Jan 01, 2021 04:57 AM

China’s Yuan, Stocks Climb to New Highs in Bullish End to Year

An employee places genuine Chinese one-hundred yuan banknotes into a counting machine
An employee places genuine Chinese one-hundred yuan banknotes into a counting machine

(Bloomberg) — China’s stocks and the yuan rose on the final trading day of 2020 on signs the economic recovery is on solid footing.

The benchmark CSI 300 Index advanced 1.9%, and the tech-heavy ChiNext added 2.3%, both ending at five-year highs, as the country gave the green light to its first coronavirus vaccine for general public use. The Chinese currency climbed as high as 6.5148 to the dollar, the strongest since June 2018.

Chinese assets have shown resilience in a year that included the outbreak of a virus pandemic and worsening Sino-U.S. ties on issues ranging from tech and trade to Hong Kong. Investors are now optimistic that the relationship will improve when Joe Biden becomes U.S. president Jan. 20.

China reported Thursday that an official gauge of the manufacturing industry moderated in December, signaling the economy’s rebound is stabilizing.

“Solid economic figures and earnings in the first quarter are pretty much a given,” said Wang Yugang, a fund manager at Beijing Axe Asset Management Co. “We are hopeful there are gains coming based on the fact that we are still in the midst of an economic up-cycle.”

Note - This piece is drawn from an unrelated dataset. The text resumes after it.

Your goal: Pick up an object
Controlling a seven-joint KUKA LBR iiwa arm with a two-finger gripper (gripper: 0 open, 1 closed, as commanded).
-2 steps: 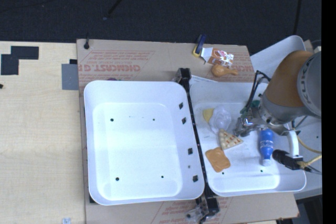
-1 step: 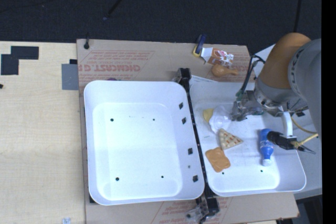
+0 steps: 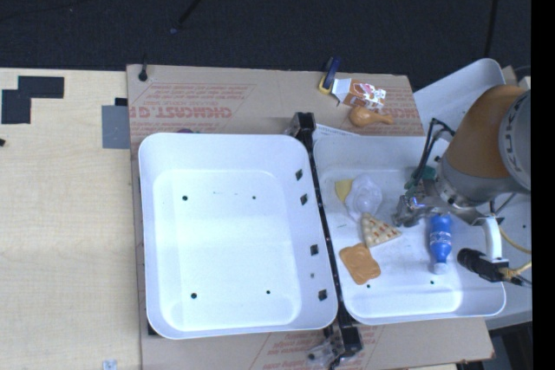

Chinese markets have gotten a boost recently from liquidity injections by the central bank. The People’s Bank of China provided a net $84 billion in one-year funding and $20 billion of short-term cash to the financial system in the final five weeks of 2020. That funding reined in borrowing costs after a surge in credit defaults damped commercial lenders’ enthusiasm to extend loans.

The liquidity has also given a boost to investors in China’s sovereign bonds. The yield on benchmark 10-year notes is set to fall 13 basis points, or 0.13 of a percentage point, in December to 3.14%, ending a seven-month selloff that was the longest since 2007. In 2020, the FTSE Russell became the last of the three main index compilers to add Chinese government debt after Bloomberg Barclays and JPMorgan Chase & Co. Bloomberg Barclays is owned by Bloomberg News parent Bloomberg LP.

Sentiment also strengthened Thursday when the country’s regulators approved a Covid-19 vaccine developed by China National Biotec Group Co., a unit of Sinopharm. The vaccine will be made commercially available, meaning it can be administered to the general population. China will target people at higher risk in its inoculations, among them the elderly and those with preexisting conditions, and then roll vaccines out to the general public, Zeng Yixin, vice minister of the National Health Commission, said at a briefing.

China’s efforts to contain the spread of the virus put its economy on a path to be the only major economy to grow in 2020, with economists forecasting expansion of about 2%.

The CSI 300 measure climbed 27% this year and the ChiNext soared 65%, the most in five years. Those gains topped most of the world’s major stock benchmarks.

The yuan traded offshore is up 7% over the past 12 months, the most among Asian currencies tracked by Bloomberg.

The Shanghai Composite Index rose 14% this year to 3,473.07, the highest since February 2018. In the final trading session of the year, the gauge closed above 3,458, a level that Chinese investors had been watching since this summer because it was seen as capping gains.

The yield on 10-year government bonds is poised to end 2020 little changed. Last month the cost hit the highest since May 2019.